◆ Given data
'''

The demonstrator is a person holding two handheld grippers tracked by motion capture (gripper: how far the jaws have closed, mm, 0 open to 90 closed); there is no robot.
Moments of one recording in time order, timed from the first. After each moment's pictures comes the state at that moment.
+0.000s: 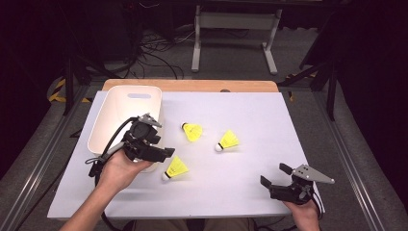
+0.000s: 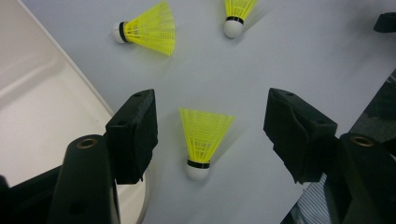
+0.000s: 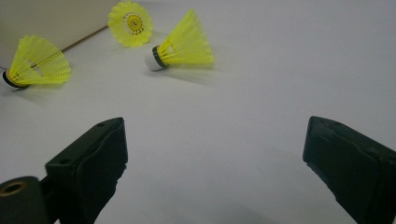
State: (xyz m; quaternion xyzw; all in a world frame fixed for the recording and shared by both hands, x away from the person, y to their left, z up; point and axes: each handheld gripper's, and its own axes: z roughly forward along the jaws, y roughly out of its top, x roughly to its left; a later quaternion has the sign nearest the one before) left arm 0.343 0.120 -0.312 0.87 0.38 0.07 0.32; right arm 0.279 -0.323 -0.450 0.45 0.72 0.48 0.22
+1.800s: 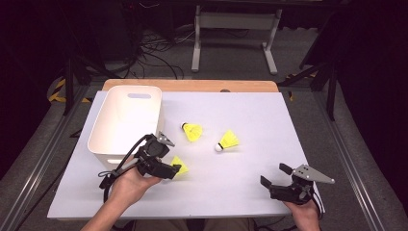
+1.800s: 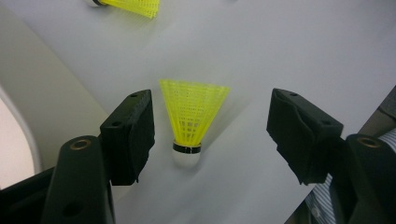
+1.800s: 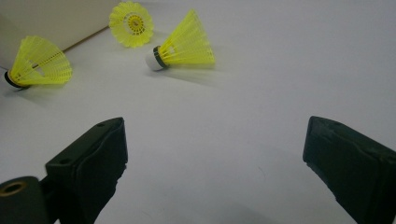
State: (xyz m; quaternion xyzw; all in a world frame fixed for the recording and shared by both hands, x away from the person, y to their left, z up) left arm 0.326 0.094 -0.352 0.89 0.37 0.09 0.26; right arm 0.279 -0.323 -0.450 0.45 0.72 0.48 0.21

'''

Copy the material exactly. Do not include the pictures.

◆ Task result
The demonstrator is a person holding two handheld grippers tracked by motion capture (gripper: how far the jaws have closed, mm, 0 open to 90 closed); there is no robot.
Moments of one recording in time order, timed from the first. After each moment's pictures comes the state at that moment.
+0.000s: 
+0.000s: 
+0.000s: 
State: (xyz m; quaternion xyzw; all in a world frame fixed for the recording and shared by both hands, x away from the person, y to their left, z up; point and axes: each handheld gripper's, and its own axes: z roughly forward along the jaws, y roughly out of its top, x roughly to its left; a later quaternion has the sign nearest the one before) left arm 0.343 0.120 -0.312 0.87 0.38 0.07 0.32; right arm 0.279 -0.323 -0.450 0.45 0.72 0.48 0.22
+1.800s: 
+1.800s: 
+1.800s: 
State: (xyz m; quaternion xyzw; all in a world frame fixed for the recording and shared by both hands, x away from the person, y to their left, z up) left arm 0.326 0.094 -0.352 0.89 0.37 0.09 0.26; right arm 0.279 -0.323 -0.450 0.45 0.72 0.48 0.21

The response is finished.